En somme, Godbout et Charbonneau conçoivent le don dans la parenté des années 1990 comme présentant une relative résistance à une modernité individualiste :

[L]a parenté accueille la modernité sans perdre certaines de ses caractéristiques fondamentales non modernes : les obligations sont assumées, le don se perpétue, l'inconditionnalité de la relation conserve tout son prix, et il y a donc affirmation du caractère holiste du réseau familial, en ce sens que le tout continue d'être plus que la somme des parties. […] Par ailleurs, le réseau familial se transforme et s'adapte à l'individu moderne en même temps que des contraintes anciennes (telle la soumission à l'autorité parentale) se muent en obligations voulues par les sujets. (GODBOUT ET CHARBONNEAU 1996b :

22-23)

Non seulement le don est-il aussi présent que jamais au sein des familles, pensent les chercheurs, mais pour Godbout (2014 : 50) : « On peut même affirmer que, dans la famille, le don est plus important qu’avant, car la famille traditionnelle fonctionnait sur le modèle de l’autorité patriarcale.
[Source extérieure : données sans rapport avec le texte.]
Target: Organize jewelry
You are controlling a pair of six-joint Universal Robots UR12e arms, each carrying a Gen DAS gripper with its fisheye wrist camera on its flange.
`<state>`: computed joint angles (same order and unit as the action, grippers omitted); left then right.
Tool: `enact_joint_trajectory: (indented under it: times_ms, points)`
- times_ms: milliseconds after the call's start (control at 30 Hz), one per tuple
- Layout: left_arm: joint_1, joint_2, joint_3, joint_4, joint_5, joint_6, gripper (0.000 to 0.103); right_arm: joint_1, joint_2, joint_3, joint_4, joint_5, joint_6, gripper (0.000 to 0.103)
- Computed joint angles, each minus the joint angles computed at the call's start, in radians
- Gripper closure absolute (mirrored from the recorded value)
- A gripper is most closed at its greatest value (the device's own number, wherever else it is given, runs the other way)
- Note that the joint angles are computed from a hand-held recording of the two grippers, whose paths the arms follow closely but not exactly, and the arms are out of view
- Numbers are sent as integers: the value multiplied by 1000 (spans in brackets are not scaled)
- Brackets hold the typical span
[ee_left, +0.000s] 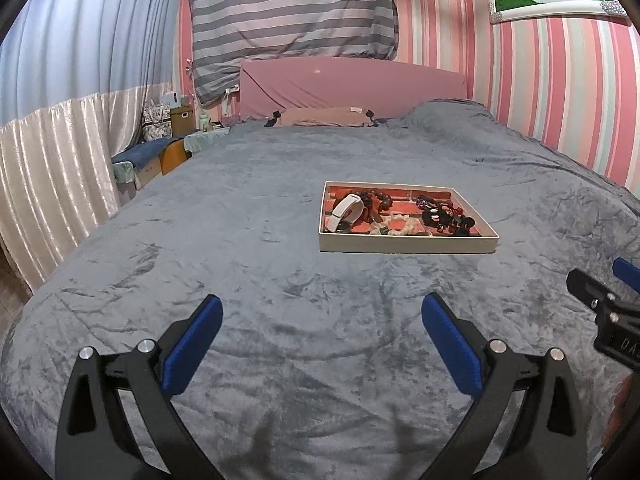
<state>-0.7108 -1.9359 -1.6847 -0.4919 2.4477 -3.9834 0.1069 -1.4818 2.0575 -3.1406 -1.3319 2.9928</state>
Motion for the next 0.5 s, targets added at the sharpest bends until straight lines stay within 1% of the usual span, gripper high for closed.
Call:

C’est la société moderne qui a permis cela. » Autrement dit, la liberté et l’individualisme croissants, ainsi que l’avait déjà vu Mauss, permettent que croissent également la réciprocité, une réciprocité choisie, et donc, dès lors, les liens. En dépit de son indéniable modernité et de son adhésion partielle aux principes marchands, la famille québécoise moderne, concluent les auteurs (GODBOUT ET CHARBONNEAU 1996a : 109),

demeure une « famille-providence ». Les auteurs concluent que les membres des familles accordent plus d’importance aux liens et à la liberté qu’aux structures et aux biens. Les participants, qui sont les enfants et les petits-enfants des répondants à l’enquête de Godbout et Charbonneau, poussent cette quête de liberté dans le don plus loin encore en s’efforçant de trouver un sens ancré dans un métarécit de sentiments forts et d’engagement qui les encourage à donner. Ils justifient désormais le don qu’ils pratiquent (c’est-à-dire qu’ils le perçoivent eux-mêmes comme étant raisonnable) grâce à la représentation d’un complexe d’engagements mutuels de sentiments dont la force croît avec le temps.